Streaming Inserts
Streaming inserts use PostgreSQL's COPY FROM STDIN protocol. This feature is not available for other databases.
Streaming inserts use PostgreSQL's COPY protocol to load data significantly faster than individual INSERT statements. Data is text-encoded in batches and streamed directly to the server, bypassing the overhead of prepared statements.
streamingInsert.of() returns an Operation<Long> that can be transacted like any other operation. The COPY participates in the current transaction, so it can be composed with other operations atomically.
Single Column
For simple cases, use the PgText encoder from the type directly:
- Kotlin
- Java
- Scala
// Insert a list of strings using COPY
fun insertNames(names: Iterator<String>, tx: Transactor): Long {
return streamingInsert
.of("COPY users(name) FROM STDIN", 1000, names, PgTypes.text.pgText())
.transact(tx)
}
// Insert a list of strings using COPY
long insertNames(Iterator<String> names, Transactor tx) {
return streamingInsert
.of("COPY users(name) FROM STDIN", 1000, names, PgTypes.text.pgText())
.transact(tx);
}
// Insert a list of strings using COPY
def insertNames(names: Iterator[String], tx: Transactor): Long =
streamingInsert
.of("COPY users(name) FROM STDIN", 1000, names, PgTypes.text.pgText())
.transact(tx)
| Parameter | Description |
|---|---|
copyCommand | A PostgreSQL COPY ... FROM STDIN command |
batchSize | Number of rows to buffer before flushing to the server |
rows | An Iterator over your data |
text | A PgText<T> encoder for your row type |
Multi-Column Rows
For rows with multiple columns, derive a PgText encoder from a RowCodec:
- Kotlin
- Java
- Scala
// Define a RowCodec for your row type
val productCodec: RowCodec<ProductRow> = RowCodec.builder<ProductRow>()
.field(PgTypes.text, ProductRow::name)
.field(PgTypes.numeric, ProductRow::price)
.field(PgTypes.int4, ProductRow::quantity)
.build(::ProductRow)
// PgText.from() derives a text encoder from the RowCodec
val productText: PgText<ProductRow> = PgText.from(productCodec.underlying)
fun insertProducts(products: Iterator<ProductRow>, tx: Transactor): Long {
return streamingInsert
.of("COPY products(name, price, quantity) FROM STDIN", 1000, products, productText)
.transact(tx)
}
// Define a RowCodec for your row type
static RowCodec<ProductRow> productCodec = RowCodec.<ProductRow>builder()
.field(PgTypes.text, ProductRow::name)
.field(PgTypes.numeric, ProductRow::price)

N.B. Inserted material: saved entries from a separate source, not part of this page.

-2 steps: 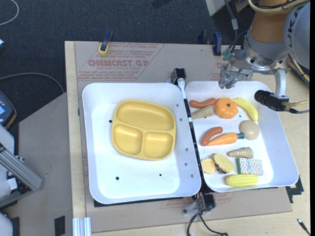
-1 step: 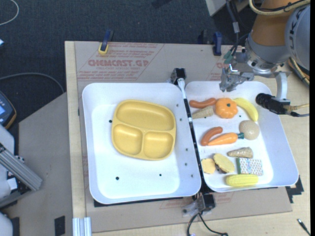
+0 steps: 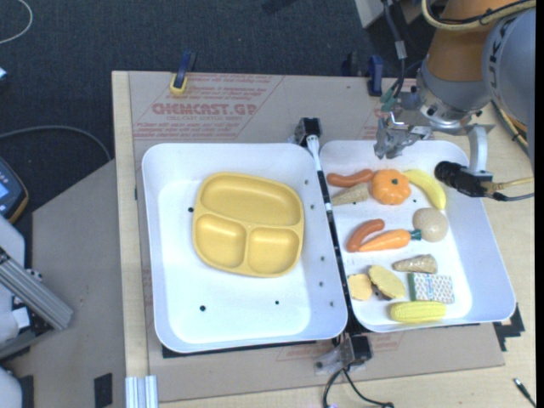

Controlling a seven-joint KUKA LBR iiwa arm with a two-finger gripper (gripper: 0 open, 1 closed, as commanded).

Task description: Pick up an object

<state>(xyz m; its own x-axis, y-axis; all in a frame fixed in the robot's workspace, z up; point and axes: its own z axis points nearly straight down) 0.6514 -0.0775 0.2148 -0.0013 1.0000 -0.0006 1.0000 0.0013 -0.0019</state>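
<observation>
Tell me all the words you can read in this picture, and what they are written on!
"CHEMCAST GP" in big red letters, on the brown board under the two white bins.
Smaller red lines above and below that name on the same board: too small and blurred to read.
The little blue and white packet in the right bin has a pattern, maybe print: too small to read.

Both white bins are seen as smooth, glossy plastic; the yellow divided tray looks matt plastic, and the bench board looks like cardboard.
</observation>
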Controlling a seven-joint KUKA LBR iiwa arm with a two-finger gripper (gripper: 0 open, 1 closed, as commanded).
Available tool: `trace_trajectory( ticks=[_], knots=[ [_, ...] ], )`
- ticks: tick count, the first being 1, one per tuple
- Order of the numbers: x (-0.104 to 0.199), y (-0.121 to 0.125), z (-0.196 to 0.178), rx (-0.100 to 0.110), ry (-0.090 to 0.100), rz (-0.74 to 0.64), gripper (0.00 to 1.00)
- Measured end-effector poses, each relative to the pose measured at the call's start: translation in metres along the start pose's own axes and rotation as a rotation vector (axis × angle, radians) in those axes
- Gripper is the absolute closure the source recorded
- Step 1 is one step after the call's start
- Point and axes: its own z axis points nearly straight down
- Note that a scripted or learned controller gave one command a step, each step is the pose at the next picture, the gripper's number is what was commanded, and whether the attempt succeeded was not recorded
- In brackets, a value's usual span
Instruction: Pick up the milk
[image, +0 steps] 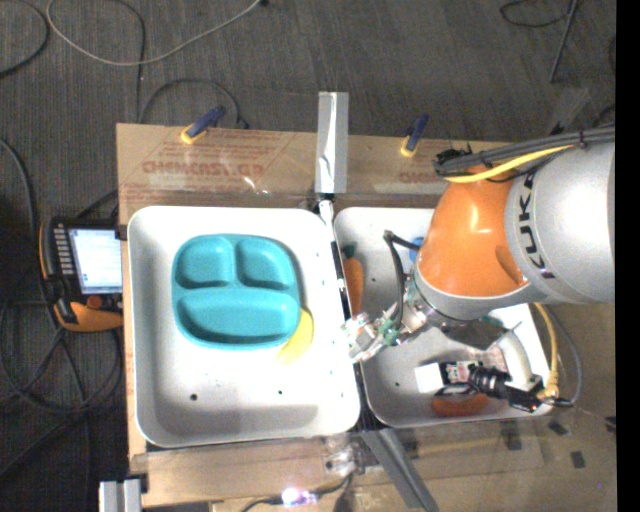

.field(PgTypes.int4, ProductRow::quantity)
.build(ProductRow::new);
// PgText.from() derives a text encoder from the RowCodec
static PgText<ProductRow> productText = PgText.from(productCodec);
long insertProducts(Iterator<ProductRow> products, Transactor tx) {
return streamingInsert
.of("COPY products(name, price, quantity) FROM STDIN", 1000, products, productText)
.transact(tx);
}
// Define a RowCodec for your row type
val productCodec: RowCodec[ProductRow] =
RowCodec.builder[ProductRow]()
.field(PgTypes.text)(_.name)
.field(PgTypes.numeric)(_.price)
.field(PgTypes.int4)(_.quantity)
.build(ProductRow.apply)
// PgText.from() derives a text encoder from the RowCodec
val productText: PgText[ProductRow] = PgText.from(productCodec)
def insertProducts(products: Iterator[ProductRow], tx: Transactor): Long =
streamingInsert
.of("COPY products(name, price, quantity) FROM STDIN", 1000, products, productText)
.transact(tx)
PgText.from(rowCodec) uses each column's text encoder to produce tab-delimited COPY format. The same RowCodec you use for reading rows can drive bulk loading.
Supported Types
Most PostgreSQL types support text encoding for COPY. Types that don't (such as jsonb) will throw UnsupportedOperationException at encode time.
Batch Size
The batchSize parameter controls how many rows are buffered in memory before being flushed to PostgreSQL. A larger batch size reduces network round-trips but uses more memory. A value between 1000-10000 is a reasonable starting point.